G.711 – 4.1 (according to some sources 4.45 for the Mu-law)
G.729 – 3, 92 (it would be possible to compete with G.711, but here’s a lot of CPU time)
G.729a – 3.7 (this codec works much faster than its older brother, but as we see – at the expense of quality)
G.726 – 3.85
G.728 – 3.61

In addition, the combination of all these factors (throughput, speed, MOS) determines the primacy of a codec in the realm of digital coding of signals.

By the way, all these standards (well, which begin with G.) are the fruits of the activity of the international advisory committee for telephony and telegraphy (the ITU division), and in fact are proprietary. Moreover, in our time it is difficult to imagine the lack of free alternatives in proprietary standards. Therefore, in the field of audio coding, the standard iLBC (internet low bit rate codec) was born, which uses 15.2 kbps and has a MOS score of 4.1. It is these factors, along with the openness that influenced the fact that this standard is used by Google talk, Yahoo Messenger, and our favorite Skype.

It is worth noting that popular IP-PBXs (asterisk, Cisco CME) support all these codecs, and you always have the right to determine what you will use in your telephone network.

About the bandwidth

Estimated throughput is the parameter that must be taken into account when planning any data transmission network so that it is easily scalable and your users do not have unnecessary inconveniences in the process of its operation. I will repeat – any network, including VoIP networks.

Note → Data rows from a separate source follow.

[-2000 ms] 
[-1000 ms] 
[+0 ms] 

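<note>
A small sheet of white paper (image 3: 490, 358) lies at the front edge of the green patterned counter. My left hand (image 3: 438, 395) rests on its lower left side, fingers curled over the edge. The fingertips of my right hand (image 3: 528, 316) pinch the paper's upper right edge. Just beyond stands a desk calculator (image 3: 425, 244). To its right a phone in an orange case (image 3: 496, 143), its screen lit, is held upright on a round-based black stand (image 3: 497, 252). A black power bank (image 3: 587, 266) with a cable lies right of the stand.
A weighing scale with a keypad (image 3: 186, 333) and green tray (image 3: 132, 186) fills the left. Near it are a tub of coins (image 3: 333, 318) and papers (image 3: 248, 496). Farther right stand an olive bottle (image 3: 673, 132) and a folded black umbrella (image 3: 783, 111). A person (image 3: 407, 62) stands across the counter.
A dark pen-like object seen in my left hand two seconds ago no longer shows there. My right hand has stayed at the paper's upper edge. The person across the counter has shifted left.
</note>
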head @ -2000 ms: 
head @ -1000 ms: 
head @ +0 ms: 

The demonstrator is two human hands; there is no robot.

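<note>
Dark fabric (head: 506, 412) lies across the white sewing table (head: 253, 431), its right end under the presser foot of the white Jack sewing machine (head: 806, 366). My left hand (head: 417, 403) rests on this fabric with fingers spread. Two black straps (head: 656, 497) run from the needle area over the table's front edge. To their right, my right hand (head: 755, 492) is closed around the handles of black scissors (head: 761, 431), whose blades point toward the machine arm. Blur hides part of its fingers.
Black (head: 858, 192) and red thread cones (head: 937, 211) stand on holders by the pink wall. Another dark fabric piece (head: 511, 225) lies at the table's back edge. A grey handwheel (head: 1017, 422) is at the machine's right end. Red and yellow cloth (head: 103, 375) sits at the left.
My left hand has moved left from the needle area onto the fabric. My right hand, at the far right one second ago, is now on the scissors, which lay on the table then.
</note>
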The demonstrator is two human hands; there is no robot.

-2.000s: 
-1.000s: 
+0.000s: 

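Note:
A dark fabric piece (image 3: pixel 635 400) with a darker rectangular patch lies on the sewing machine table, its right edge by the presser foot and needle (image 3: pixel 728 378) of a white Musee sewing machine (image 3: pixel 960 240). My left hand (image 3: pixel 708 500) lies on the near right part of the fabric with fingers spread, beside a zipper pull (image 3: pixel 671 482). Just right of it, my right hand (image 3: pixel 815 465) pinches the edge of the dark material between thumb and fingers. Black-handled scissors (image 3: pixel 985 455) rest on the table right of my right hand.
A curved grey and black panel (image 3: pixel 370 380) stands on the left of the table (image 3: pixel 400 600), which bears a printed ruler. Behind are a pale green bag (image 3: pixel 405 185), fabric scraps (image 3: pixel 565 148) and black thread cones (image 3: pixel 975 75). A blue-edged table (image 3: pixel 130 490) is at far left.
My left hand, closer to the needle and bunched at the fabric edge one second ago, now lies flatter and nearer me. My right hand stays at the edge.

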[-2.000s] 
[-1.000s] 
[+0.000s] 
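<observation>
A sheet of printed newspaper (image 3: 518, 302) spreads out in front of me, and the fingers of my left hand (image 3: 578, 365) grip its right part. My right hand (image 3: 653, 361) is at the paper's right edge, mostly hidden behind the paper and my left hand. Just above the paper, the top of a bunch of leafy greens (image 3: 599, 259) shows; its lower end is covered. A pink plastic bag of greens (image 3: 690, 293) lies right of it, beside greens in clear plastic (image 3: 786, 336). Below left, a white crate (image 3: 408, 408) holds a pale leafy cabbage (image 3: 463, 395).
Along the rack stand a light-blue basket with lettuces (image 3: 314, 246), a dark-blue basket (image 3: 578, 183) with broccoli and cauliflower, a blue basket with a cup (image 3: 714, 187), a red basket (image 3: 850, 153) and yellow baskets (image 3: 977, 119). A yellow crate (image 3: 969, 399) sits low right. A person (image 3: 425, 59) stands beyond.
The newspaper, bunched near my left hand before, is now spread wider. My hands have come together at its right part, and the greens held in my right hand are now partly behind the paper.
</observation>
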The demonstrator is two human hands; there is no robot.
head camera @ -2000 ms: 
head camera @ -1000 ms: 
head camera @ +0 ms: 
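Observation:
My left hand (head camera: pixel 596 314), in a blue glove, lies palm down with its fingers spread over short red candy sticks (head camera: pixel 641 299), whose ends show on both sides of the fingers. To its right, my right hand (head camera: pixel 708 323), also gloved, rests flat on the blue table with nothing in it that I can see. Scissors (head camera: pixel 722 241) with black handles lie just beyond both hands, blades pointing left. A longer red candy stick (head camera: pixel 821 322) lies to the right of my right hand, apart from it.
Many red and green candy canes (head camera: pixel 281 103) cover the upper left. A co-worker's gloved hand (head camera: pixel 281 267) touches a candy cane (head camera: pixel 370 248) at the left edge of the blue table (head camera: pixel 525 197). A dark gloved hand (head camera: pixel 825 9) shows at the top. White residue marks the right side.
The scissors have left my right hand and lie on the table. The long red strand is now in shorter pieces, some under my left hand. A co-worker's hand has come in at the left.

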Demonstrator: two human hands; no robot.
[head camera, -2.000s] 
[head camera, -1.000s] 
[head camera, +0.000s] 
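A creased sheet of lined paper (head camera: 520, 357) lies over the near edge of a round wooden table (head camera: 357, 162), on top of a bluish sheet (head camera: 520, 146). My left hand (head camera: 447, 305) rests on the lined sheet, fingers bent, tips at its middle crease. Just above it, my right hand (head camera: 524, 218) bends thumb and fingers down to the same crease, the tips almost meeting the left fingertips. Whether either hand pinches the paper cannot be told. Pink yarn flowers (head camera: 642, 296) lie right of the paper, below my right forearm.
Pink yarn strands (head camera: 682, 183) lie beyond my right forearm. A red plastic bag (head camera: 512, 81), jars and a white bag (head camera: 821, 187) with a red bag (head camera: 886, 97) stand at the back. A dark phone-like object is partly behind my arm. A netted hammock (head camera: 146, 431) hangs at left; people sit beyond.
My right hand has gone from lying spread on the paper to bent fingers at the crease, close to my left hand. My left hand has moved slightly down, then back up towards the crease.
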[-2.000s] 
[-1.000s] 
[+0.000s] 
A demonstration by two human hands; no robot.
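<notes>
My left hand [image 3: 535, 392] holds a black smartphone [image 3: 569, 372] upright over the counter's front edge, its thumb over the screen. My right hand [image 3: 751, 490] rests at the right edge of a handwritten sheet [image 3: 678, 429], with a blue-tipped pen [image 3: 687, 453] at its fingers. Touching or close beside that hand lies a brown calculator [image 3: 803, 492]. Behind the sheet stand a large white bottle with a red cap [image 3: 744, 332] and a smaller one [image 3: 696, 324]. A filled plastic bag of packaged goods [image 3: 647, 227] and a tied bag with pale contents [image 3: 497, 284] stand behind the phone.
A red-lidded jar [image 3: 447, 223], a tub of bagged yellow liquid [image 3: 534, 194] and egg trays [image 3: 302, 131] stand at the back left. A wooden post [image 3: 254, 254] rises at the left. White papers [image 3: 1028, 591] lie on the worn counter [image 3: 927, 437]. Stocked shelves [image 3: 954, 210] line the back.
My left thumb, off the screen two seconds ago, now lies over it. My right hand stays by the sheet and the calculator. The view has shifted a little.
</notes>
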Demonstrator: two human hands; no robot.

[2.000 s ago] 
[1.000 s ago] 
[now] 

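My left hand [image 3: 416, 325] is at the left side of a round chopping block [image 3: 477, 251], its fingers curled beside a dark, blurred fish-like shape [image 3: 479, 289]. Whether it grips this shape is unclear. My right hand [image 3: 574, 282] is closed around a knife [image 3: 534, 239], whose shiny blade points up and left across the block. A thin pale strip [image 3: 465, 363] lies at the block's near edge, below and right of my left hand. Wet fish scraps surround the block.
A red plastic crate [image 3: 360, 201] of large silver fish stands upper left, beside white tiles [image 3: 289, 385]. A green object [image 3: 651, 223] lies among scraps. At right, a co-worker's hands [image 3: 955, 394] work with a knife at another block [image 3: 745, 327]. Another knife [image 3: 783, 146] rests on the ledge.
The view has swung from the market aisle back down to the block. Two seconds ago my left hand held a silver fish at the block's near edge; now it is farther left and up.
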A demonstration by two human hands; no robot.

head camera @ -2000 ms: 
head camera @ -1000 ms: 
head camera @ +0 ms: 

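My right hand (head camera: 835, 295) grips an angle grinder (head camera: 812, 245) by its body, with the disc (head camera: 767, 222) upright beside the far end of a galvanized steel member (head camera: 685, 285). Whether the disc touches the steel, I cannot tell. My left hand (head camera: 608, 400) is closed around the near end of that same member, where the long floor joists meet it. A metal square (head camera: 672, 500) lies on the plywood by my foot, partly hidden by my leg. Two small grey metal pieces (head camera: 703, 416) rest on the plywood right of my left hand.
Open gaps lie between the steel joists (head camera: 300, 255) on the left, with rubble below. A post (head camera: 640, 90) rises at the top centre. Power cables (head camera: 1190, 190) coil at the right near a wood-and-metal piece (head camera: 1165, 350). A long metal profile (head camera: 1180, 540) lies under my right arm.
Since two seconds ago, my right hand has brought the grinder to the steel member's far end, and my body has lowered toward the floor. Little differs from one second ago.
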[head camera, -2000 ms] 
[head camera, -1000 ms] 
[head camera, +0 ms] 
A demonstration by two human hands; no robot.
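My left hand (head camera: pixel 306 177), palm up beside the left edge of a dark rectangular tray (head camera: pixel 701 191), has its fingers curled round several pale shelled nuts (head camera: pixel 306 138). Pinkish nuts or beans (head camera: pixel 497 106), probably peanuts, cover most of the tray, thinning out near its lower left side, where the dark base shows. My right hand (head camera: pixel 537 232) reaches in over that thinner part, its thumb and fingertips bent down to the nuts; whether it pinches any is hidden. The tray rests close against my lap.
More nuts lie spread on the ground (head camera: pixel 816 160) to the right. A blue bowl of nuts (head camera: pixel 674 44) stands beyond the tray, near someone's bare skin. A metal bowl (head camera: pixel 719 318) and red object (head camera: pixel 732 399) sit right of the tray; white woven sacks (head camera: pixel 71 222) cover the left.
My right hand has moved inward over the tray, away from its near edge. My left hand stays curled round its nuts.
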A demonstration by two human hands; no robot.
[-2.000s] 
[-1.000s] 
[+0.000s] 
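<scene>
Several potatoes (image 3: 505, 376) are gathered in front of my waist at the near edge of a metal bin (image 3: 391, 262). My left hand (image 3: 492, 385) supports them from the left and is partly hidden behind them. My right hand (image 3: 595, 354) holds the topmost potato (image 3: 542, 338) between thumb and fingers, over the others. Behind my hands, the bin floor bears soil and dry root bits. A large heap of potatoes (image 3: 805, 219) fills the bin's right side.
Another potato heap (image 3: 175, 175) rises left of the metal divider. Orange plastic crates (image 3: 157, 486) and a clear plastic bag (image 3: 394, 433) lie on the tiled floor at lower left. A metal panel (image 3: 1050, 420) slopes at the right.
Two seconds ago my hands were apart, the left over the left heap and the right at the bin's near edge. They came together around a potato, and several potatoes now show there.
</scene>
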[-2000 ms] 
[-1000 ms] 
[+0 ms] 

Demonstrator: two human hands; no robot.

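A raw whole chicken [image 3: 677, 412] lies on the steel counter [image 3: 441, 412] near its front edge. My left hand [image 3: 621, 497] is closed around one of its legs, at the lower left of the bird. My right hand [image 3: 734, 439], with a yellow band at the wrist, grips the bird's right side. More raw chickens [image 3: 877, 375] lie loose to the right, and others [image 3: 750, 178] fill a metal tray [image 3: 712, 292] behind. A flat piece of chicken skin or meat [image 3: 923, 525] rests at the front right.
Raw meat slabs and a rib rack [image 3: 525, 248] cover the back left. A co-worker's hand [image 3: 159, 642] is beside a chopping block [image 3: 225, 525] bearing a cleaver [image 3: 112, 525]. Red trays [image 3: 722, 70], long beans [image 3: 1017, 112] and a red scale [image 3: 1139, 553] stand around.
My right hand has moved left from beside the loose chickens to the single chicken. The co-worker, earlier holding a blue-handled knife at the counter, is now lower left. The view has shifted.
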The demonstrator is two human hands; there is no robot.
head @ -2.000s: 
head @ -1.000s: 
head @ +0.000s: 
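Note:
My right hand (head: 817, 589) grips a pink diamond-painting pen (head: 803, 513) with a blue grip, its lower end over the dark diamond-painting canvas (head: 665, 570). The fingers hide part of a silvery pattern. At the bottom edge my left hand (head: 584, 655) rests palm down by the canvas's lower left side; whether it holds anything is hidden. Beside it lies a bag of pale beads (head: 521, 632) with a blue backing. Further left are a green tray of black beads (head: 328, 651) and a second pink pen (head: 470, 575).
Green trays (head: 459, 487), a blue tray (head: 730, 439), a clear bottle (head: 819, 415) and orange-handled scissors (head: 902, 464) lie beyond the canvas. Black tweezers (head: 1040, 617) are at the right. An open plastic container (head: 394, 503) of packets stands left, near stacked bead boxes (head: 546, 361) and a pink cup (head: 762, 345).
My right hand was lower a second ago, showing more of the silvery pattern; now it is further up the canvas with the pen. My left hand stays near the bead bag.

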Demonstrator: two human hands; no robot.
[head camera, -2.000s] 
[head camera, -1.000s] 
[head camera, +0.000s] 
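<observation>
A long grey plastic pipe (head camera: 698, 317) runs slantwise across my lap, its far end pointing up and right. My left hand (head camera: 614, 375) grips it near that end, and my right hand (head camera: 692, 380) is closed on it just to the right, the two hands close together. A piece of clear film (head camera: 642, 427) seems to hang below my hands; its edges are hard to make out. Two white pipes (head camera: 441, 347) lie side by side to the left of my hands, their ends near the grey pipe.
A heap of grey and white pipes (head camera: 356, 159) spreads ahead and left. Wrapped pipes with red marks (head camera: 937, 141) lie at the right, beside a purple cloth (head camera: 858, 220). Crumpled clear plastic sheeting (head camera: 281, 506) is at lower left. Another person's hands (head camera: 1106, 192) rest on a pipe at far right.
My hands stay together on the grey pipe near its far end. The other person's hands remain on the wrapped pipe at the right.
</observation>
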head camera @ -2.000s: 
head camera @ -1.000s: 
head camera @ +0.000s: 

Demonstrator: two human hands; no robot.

An important parameter in this particular case is the size of the sample (measured in milliseconds). The size of the sample is the parameter that determines the “amount” of voice information in the IP packet-for example, in the same standard package sizes you can cram one syllable or two. The larger the sample size, the more economical you spend your bandwidth, but the more you hear a delay in the conversation (the effect of the digital processor on encoding/decoding).

I do not know about Asterisk (I hope someone will tell you), but in Cisco CME (Cisco’s IP telephony solution), unfortunately, there is no such parameter – the size of the sample, but there is a parameter that determines the number of bytes in the sample. They are related to each other by a simple formula (linear dependence) and are easily expressed through each other. And here is the formula:

BvC = PC * PPC / 8, where BTS is the number of bytes in the sample, PC is the sample size in seconds, the AUC is the codec’s transmissions in bits/second. That is, if we want that when using the G.711 codec in one package there was, for example, 20 milliseconds of conversation, then we need to set the value of the parameter BvC = 0,02 * 64000/8 = 160

Thus, we need to lay 160 bytes of useful information in our UDP-fragment. Ok, we go further.

Suppose we use a classic IP network, the channel protocol for which is Ethernet, plus we want to drive it all in an encrypted VPN network. Then another 18 bytes of Ethernet overhead information will be added to our 160 bytes. Add here the network and transport layer – the headers IP, UDP and RTP (20 + 8 + 12 bytes). And wrap all our good in IPSec – another plus of 50 bytes. At the output, we have a packet of 268 bytes.

To calculate the total bandwidth, we need to multiply the size of this packet by the number of packets per second. Taking into account that the size of our sample is 20 ms, in one second there will be 50 such samples. Multiplying 50 by 268 we see that in one second we need to drive 13400 bytes or 107200 bits per second, that is 107, 2 Kbit per second. And this is almost twice as much as the original 64 kilobits! It is this number that you need to proceed when planning your network.

Be careful! May the force be with you!